QPH Finance Co. Pty Ltd. Ratings Affirmed At #BBB#; Outlook Stable

Stocks and Financial Services Press Releases Tuesday March 27, 2018 18:02
MELBOURNE--28 Mar--S&P Global Ratings

MELBOURNE (S&P Global Ratings) March 27, 2018--S&P Global Ratings said today that it had affirmed its 'BBB' issuer credit and issue ratings on Port of Brisbane's financing company QPH Finance Co. Pty Ltd. (QPH, together referred as PoB) and the port's related debt. The outlook on the long-term rating remains stable.

We affirmed the ratings on PoB to reflect the port's continued strong operations and financials, and favorable business outlook over the next two to three years. We forecast PoB's key ratio of funds from operations (FFO) to debt will moderate and remain in the range of 10.5%-11.5% (12.5% in the year ended June 30, 2017) over the next one to three years due to higher capital spending.

At the same time, we have revised the company's liquidity position to adequate from strong, given the large capital expenditure (capex) planned over the next 12 months. The large capex plan would lower the available rating headroom.

Underpinning PoB's strong competitive position is its position as the third-largest container port in Australia and the sole container and general cargo port serving Brisbane. It is the main gateway to Queensland and has a landlord business model that limits operational risk. Furthermore, the port has a good balance of import and export trade as well as passive rental income.

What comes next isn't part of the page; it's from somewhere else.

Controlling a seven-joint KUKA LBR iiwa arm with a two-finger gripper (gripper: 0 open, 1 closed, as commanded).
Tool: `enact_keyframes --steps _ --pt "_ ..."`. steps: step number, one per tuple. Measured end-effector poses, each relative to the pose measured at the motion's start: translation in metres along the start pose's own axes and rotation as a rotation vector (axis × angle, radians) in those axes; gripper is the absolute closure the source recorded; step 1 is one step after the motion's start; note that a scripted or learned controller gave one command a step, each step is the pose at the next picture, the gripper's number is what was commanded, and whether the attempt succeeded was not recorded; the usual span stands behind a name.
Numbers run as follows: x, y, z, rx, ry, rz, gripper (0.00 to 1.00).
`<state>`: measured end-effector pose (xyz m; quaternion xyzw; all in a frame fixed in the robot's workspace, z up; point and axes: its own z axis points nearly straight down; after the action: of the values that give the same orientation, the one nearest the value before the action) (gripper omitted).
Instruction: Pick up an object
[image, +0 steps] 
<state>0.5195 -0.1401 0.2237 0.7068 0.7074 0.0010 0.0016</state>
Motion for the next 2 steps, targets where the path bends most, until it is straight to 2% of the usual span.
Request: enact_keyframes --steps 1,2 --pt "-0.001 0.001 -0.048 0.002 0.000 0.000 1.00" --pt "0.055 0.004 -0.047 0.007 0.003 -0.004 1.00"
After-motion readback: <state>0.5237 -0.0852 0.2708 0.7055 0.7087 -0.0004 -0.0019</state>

We forecast the port's trade revenue will increase by about 7% in fiscal 2018, driven by healthy volume growth and price increases linked to the consumer price index (CPI). Strong import volumes driven by the domestic construction sector and steady population growth will lift the port's revenues. Furthermore, import volumes of motor vehicles remain favorable because of the cessation of local production. Meanwhile, revenue associated with wet bulk volumes (including crude and refined oil) has increased after a decline in 2016.

Given that the State of Queensland has a relatively higher reliance on agricultural exports and commodity trade compared with other states, trade volumes could be volatile periodically. As a result, trade could moderate in the range of 3%-5% in the outer years.

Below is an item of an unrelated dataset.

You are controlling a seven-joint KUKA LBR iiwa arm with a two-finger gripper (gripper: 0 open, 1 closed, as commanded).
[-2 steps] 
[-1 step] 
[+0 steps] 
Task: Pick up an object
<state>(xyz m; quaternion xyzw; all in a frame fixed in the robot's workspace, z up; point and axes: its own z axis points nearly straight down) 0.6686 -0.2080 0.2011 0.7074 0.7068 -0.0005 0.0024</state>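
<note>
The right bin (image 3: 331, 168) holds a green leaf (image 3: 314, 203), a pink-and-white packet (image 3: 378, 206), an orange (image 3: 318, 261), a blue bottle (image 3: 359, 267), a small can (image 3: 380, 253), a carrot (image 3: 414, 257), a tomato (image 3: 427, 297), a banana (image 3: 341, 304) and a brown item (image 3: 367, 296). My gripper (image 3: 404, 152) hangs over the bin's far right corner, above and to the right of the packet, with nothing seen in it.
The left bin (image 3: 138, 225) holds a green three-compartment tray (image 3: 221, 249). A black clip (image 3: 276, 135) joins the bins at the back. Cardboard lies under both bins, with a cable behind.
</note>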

Mitigating the potential trade volatility is the stabilizing effect of PoB's rental income. This is because the port's rental income is a significantly higher proportion of total revenues compared with those of NSW Ports. New revenue-generating property developments are underway and the leasing of new land should increase its property revenues by 3.5%-4.5% over the next two years.

Property leases at PoB are generally long term, with only a small proportion of lease revenue maturing within the next five years. Rentals are indexed to inflation or have a fixed increase of about 3%-4%. Moreover, lease rates are periodically rebased to property values and are contractually prevented from falling in adverse market conditions.

The port's large capital capex plans will moderate its FFO-to-debt ratio. We forecast PoB will maintain an FFO-to-debt ratio of about 10.5%-11.5% over the next two to three years and FFO cash interest coverage of about 3.0x (while revenue-generating projects remain in the construction phase). This is lower than levels in fiscal 2017 of 12.3% FFO to debt. The capex plans include the:

  • Ongoing port drive upgrade, which will provide dual carriageway access from the motorway to the port;
  • New property developments;
  • Wet bulk facilities;
  • A proposed cruise terminal; and
  • Other optimization projects.

Although PoB's intention of debt funding all of its capex will increase borrowings, we expect the level to remain in line with the current ratings. We expect its debt to increase by 33% to A$2.1 billion in fiscal 2020, from A$1.6 billion in fiscal 2019. Thus, PoB will likely pay all free operating cash flows as shareholder distributions. Due to the high capex trend over the next 3-5 years and the management's desire to maintain its current rating, we do not believe special dividends are likely.

The stable outlook on the port's financing arm QPH reflects our view that the port's strong market position and growth in trade volumes and property revenues over the next two to three years will maintain its steady business risk profile. The stable outlook incorporates our expectation that PoB will maintain its FFO to debt at or above 10% over the next two to three years.

The rating could face downward pressure if the company's financial metrics were to deteriorate beyond our expectations, such as its FFO-to-debt ratio sustainably declining to less than 9%. This could occur if shareholders seek increased short-term returns, the port undertakes a large debt-funded acquisition, or if a significant economic downturn occurs in Queensland that would likely affect trade volumes and potentially future property demand.

The port management's focus on shareholder returns limits the probability we would raise the rating. We believe the company will seek to manage its capital structure at the current rating level. An upgrade would likely be linked to PoB adopting a more conservative financial policy and maintaining FFO to debt at more than 13% over the next two to three years.